Prima facie arguments for EBT testing suggest that "a picture is worth a thousand words" and, accordingly, an abnormal coronary calcium study could be expected to activate a previously unmotivated person to improve unhealthy behaviors. A similar argument was recently advanced in relation to testing for C-reactive protein (CRP) as a potential motivational device among patients who were overweight or hypertensive, smoked, or had other CHD risk factors.¹⁶ While CRP is not a direct image of the arteries, those who promote this test argue that CRP provides a biochemical "image" of the atherosclerotic process that might allow a clinician to target risk factor modification to those at greatest risk.¹⁹ Neither test has been proven to provide this motivational jolt to the average patient. Thus, the randomized trial by O'Malley et al is welcome evidence amid a sea of conjecture.
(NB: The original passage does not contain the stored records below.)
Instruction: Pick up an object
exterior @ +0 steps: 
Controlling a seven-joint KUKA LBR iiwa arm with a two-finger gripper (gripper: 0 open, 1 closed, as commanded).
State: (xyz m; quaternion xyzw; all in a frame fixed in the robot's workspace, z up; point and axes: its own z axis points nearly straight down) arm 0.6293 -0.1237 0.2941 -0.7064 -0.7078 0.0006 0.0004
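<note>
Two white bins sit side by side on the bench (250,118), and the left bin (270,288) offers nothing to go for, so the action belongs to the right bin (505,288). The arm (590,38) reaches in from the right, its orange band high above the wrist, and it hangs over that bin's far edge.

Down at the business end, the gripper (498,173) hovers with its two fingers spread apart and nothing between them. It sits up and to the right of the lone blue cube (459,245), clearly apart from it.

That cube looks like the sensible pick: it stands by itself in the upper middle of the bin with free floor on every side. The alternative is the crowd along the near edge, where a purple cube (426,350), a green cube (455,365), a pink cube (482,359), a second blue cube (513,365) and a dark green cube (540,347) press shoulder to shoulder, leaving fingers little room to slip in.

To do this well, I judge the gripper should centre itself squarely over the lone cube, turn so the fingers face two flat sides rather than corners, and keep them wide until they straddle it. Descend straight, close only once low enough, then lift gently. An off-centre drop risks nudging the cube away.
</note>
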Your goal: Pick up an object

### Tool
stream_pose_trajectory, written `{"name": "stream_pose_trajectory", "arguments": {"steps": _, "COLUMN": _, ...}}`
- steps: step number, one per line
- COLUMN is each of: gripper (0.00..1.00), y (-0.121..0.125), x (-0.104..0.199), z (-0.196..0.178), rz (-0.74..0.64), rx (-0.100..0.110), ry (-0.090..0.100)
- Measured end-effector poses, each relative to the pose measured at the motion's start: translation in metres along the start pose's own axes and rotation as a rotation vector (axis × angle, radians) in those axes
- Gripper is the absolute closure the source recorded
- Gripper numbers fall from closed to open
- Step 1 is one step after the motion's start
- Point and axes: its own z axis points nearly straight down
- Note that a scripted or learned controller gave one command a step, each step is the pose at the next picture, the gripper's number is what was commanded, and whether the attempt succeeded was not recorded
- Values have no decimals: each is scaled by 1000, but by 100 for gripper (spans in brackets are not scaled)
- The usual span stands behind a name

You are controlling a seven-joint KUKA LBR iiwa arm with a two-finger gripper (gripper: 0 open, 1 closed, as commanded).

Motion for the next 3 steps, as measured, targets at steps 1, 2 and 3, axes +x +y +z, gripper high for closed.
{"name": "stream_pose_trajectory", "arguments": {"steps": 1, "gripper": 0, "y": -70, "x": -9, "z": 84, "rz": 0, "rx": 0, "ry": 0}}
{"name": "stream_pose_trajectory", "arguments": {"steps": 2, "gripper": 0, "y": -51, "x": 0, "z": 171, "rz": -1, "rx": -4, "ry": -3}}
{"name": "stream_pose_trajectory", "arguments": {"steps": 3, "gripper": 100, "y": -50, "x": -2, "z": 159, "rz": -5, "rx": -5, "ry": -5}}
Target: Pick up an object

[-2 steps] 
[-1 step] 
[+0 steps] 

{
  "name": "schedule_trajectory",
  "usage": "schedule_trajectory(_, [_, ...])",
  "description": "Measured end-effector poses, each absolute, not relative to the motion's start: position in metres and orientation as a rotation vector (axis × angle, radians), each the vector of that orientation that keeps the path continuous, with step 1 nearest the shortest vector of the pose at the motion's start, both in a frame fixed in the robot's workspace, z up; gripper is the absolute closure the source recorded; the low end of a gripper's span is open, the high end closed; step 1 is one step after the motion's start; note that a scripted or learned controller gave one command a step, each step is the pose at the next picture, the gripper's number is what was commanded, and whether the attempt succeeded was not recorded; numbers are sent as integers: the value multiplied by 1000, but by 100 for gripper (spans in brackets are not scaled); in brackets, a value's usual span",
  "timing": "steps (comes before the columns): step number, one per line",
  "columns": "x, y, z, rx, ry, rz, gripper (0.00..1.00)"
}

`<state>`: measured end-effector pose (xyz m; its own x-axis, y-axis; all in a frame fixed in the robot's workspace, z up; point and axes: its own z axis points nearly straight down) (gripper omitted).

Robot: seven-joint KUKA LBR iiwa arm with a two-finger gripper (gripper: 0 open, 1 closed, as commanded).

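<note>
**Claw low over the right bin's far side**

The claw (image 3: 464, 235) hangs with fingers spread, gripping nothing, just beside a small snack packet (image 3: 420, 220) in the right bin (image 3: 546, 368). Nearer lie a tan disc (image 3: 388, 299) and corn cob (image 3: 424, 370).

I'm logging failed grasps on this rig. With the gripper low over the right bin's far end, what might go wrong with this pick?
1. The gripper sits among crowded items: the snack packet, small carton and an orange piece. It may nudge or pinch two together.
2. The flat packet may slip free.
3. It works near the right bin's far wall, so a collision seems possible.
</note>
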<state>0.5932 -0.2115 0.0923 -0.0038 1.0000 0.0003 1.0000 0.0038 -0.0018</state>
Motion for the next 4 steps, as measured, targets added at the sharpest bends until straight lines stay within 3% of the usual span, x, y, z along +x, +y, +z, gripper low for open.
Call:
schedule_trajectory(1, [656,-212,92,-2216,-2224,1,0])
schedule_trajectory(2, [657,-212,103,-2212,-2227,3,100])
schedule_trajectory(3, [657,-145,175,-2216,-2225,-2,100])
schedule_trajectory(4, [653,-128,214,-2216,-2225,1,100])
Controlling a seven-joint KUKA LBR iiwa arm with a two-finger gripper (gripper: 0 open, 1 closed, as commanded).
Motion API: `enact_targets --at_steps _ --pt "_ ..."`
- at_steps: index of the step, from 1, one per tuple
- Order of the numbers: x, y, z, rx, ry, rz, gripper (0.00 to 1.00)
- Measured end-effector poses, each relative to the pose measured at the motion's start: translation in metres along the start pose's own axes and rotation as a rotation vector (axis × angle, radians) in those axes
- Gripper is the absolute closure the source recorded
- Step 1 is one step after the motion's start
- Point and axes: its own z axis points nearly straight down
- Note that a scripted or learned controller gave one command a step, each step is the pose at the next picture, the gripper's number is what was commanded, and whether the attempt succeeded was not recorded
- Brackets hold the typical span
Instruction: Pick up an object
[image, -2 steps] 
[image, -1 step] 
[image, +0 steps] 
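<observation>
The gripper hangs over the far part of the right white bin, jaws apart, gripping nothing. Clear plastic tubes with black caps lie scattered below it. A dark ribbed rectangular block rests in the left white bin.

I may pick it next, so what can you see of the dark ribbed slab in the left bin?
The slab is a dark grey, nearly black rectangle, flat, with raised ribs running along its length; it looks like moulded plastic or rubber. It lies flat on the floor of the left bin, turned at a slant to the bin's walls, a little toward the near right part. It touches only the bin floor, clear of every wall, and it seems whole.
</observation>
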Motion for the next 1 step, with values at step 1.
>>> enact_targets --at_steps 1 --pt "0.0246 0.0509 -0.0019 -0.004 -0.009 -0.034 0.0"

In the study by O'Malley et al,¹⁷ the use of coronary calcium screening in asymptomatic patients as part of a routine health examination did not lead to improved risk factor control as judged by the Framingham Risk Score 1 year after testing. However, the application of case management, which attempted to focus on the complex nature of behavior change in the clinical setting as discussed herein,¹² resulted in improved risk factor scores compared with usual care. The results apply most directly to the kinds of patients studied here: relatively healthy, asymptomatic, younger (average age, 42 years), well-educated individuals with comparatively low Framingham Risk Scores (average predicted risk of only 5% in 10 years). The results reinforce previous recommendations to avoid use of EBT testing in relatively low-risk people,^{14 ,18} especially as a "screening" tool. The findings, while not directly assessing other imaging modes or biochemical tests like CRP, are likely to apply to use of those tests in similar kinds of patients. The study also complements previous research on the utility of case management to improve risk factor control in primary and secondary prevention of CHD.^{2 ,12}

Additional research is needed to define whether EBT testing can improve patient outcomes in other clinical settings and other patient populations. Of note, there were trends toward improvement among patients with abnormal calcium scans, suggesting that high-risk patients might benefit from EBT testing. Another important question is whether EBT improves patient outcomes in individuals who seek testing rather than in those offered testing in a primary care setting. After all, this is how EBT testing is most commonly used now, and perhaps such testing can be more effective than was evident in the study by O'Malley et al.¹⁷ But EBT testing may also have adverse effects, as discussed by O'Malley et al,¹⁷ such as false reassurance among those with negative scans. Given that the median coronary calcium score in large samples of men younger than 50 years is in the range of 3 units by the Agatston method,²⁰ it is possible that certain patients with high Framingham Risk Scores will have a low calcium score and mistakenly conclude that they are at low long-term risk of CHD events. The data presented by O'Malley et al suggest that this may not be a serious problem. Definite answers to these and other questions regarding EBT and intensive case management will require carefully conducted trials such as that by O'Malley et al.¹⁷

To date, most research on EBT has been observational in nature, based entirely on self-referred patients. The randomized trial reported by O'Malley et al should set the stage for future work. Based on the trial results, intensive case management emerges as a viable primary prevention approach while the role of EBT remains uncertain. The report by O'Malley et al¹⁷ will hopefully encourage design and execution of additional randomized trials to define specific roles for EBT in risk prediction. It should also stimulate greater scrutiny of other new tests, including carotid ultrasonography for measurement of intimal-medial thickness, brachial artery reactivity studies to assess endothelial dysfunction, and CRP and other biochemical markers of inflammation.